Yeah, I agree, +1 on reorganizing the operations so that it is strictly monotonic (numerically). Would be good if it is also no worse, or at least almost identical precision wise. I am sure we really do not have to worry about a few extra operations/speed here.

EDIT: Marked as good first issue. This is _only_ a good first issue if you are willing to dive into the intricacies of IEEE floating point numbers. But after that, this is probably a fairly straight forward reorganization within python code.

seberg on 14 Oct 2019

I would be interested in taking on this issue. I was looking at some of the failing cases and noticed that they all involved linearly interpolating between the same number. i.e. in Eric's example all of the percentiles he listed listed are located in between two 9s. Therefore I think the linear interpolation between them must be 9 exactly correct? fixing the problem of linearly interpolating between two number that are the same seems like it would deal with the issues presented in this bug and not cause a noticeable hit in performance. If however we want to ensure that the linear interpolation will be monotonic always, we can do that but It will require a piecewise function that I would think would decrease performance.

ngonzo95 on 16 Oct 2019

@ngonzo95 there should be a way to spell the arithmetic of the interpolation differently to achieve this, i.e. change/rearrange the formula that is used for the calculation (so that it is mathematically identical, but numerically guarantees monotonicity). No piecewise calculation should be necessary.

seberg on 16 Oct 2019

No piecewise calculation should be necessary.

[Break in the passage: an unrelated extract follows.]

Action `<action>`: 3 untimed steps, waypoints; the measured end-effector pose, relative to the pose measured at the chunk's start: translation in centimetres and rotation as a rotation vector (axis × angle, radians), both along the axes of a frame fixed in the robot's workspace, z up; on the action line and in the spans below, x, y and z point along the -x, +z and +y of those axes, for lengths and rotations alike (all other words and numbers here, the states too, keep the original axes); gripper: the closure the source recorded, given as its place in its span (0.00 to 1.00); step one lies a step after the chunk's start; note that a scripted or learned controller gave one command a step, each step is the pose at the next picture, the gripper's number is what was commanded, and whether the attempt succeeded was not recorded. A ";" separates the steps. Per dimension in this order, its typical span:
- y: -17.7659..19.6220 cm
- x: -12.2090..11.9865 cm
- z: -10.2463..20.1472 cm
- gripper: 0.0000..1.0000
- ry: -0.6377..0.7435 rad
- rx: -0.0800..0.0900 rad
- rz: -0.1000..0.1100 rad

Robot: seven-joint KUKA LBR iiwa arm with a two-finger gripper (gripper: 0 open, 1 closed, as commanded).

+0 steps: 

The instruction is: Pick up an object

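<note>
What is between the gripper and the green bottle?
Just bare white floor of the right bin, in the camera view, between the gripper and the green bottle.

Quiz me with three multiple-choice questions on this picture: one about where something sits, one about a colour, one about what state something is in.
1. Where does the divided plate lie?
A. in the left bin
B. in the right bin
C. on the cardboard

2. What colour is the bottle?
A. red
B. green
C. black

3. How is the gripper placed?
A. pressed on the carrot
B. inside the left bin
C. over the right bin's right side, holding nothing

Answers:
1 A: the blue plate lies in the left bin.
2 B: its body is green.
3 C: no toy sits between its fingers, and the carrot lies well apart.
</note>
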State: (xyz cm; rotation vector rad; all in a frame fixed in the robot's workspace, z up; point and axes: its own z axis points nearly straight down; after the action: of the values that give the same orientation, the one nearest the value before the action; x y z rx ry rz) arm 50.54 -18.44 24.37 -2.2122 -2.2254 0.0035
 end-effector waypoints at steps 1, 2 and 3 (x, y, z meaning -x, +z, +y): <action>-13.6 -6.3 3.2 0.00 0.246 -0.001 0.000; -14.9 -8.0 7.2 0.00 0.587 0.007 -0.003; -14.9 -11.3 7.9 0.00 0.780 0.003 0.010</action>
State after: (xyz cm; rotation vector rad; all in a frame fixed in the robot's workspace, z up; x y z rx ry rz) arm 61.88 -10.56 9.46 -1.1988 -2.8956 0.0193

It depends what your requirements on lerp are. Some that we may or may not care about:

monotonic ((lerp(a, b, t1) - lerp(a, b, t0)) * (b - a) * (t1 - t0) >= 0)
bounded (a <= lerp(a, b, t) <= b)
symmetric (lerp(a, b, t) == lerp(b, a, 1-t))

(0 <= t <= 1)

eric-wieser on 16 Oct 2019

Oh OK, I did not expect piecewise to be necessary, but do not know the intrinsicaties of this well enough I guess.

seberg on 16 Oct 2019

looking into it more I discovered that the function a + (b-a)*t has the property of being both monotonic (definition noted above) and consistent (lerp (a, a, t) = a). I believe this should be sufficient for the functions requirements. It seems one of the main draw backs of this function is that lerp(a, b, 1) !=b. However I think the way we are calculating weights ensures that 0<=t<1.

ngonzo95 on 16 Oct 2019

It seems one of the main draw backs of this function is that lerp(a, b, 1) !=b. However I think the way we are calculating weights ensures that 0<=t<1.

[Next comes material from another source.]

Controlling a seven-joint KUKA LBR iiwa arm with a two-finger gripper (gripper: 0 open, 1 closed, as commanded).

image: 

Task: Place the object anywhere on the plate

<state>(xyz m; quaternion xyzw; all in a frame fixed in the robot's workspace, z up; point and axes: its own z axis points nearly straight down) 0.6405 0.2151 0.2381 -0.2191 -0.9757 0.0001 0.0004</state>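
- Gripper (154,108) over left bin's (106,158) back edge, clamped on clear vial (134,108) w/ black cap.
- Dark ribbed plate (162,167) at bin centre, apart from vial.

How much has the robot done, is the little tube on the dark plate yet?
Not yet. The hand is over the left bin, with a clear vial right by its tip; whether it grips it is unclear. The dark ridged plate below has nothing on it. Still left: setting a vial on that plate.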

Note that unfortunately lerp(a, b. 1-eps) > b) is possible with that formulation.

eric-wieser on 17 Oct 2019

New to the open source.
Wanted to solve this as my good first issue. How can i contribute? Are there any prerequisites?

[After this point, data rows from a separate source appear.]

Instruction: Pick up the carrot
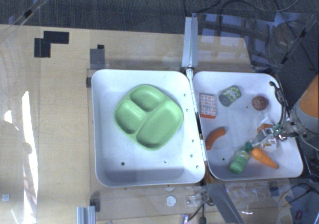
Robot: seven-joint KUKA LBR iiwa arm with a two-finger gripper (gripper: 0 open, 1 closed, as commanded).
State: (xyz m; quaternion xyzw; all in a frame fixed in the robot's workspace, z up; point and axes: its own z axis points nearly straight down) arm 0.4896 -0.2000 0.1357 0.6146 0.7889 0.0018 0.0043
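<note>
from above: my end effector (pixel 269 135) sits low in the right bin (pixel 239 81), just over the carrot (pixel 264 158); i cannot tell how it is set, nor whether it grips anything; the carrot lies near the bin's front right corner, beside a green bottle (pixel 239 160); left bin (pixel 99 133) holds a green divided plate (pixel 148 116).
</note>
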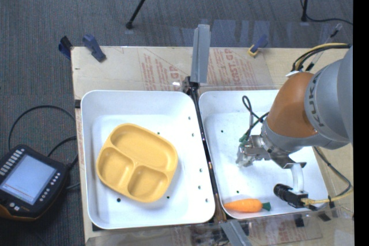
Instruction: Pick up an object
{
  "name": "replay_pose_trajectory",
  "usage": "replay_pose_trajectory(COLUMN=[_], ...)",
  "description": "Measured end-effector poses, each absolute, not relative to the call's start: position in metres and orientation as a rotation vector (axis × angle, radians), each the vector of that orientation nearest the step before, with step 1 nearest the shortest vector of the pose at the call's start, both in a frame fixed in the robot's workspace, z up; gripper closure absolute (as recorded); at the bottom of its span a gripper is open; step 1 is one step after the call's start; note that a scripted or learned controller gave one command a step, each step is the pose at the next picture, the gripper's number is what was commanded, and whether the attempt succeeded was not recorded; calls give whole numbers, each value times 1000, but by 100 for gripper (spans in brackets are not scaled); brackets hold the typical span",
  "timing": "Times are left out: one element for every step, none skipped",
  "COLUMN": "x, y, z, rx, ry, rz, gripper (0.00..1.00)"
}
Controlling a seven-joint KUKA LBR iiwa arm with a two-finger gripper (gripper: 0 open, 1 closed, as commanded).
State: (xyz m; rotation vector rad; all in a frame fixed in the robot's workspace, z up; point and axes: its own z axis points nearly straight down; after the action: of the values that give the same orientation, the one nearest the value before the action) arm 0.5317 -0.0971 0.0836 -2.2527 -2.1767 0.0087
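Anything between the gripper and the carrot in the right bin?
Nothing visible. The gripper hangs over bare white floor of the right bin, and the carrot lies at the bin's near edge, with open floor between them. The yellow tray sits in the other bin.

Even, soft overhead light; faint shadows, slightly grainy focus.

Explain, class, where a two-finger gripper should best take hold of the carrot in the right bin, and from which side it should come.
Probably from above, closing across the thick middle of the carrot. It lies flat and lengthwise along the near wall of the right bin, green top pointing right, so its long sides are the easiest to pinch; the tapered tip offers less grip. The gripper sits farther back in the bin.
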Motion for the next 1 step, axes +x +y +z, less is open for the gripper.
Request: replay_pose_trajectory(x=[511], y=[-92], z=[84], rx=[-1399], ry=[-2802], rz=[2], gripper=[100])
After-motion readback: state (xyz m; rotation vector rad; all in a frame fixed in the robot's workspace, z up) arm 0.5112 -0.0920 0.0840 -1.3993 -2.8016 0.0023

anshulshankar on 12 Nov 2019

I was looking at some of the failing cases and noticed that they all involved linearly interpolating between the same number

In scikit-learn, we recently stumbled in this issue: https://github.com/scikit-learn/scikit-learn/issues/15733

Since we expect q to be strictly increasing, we can apply np.maximum.accumulate reorder the array. However, if we could solve the issue in NumPy directly, this would be great. Is there anywhere that we can dig in to have a good fix?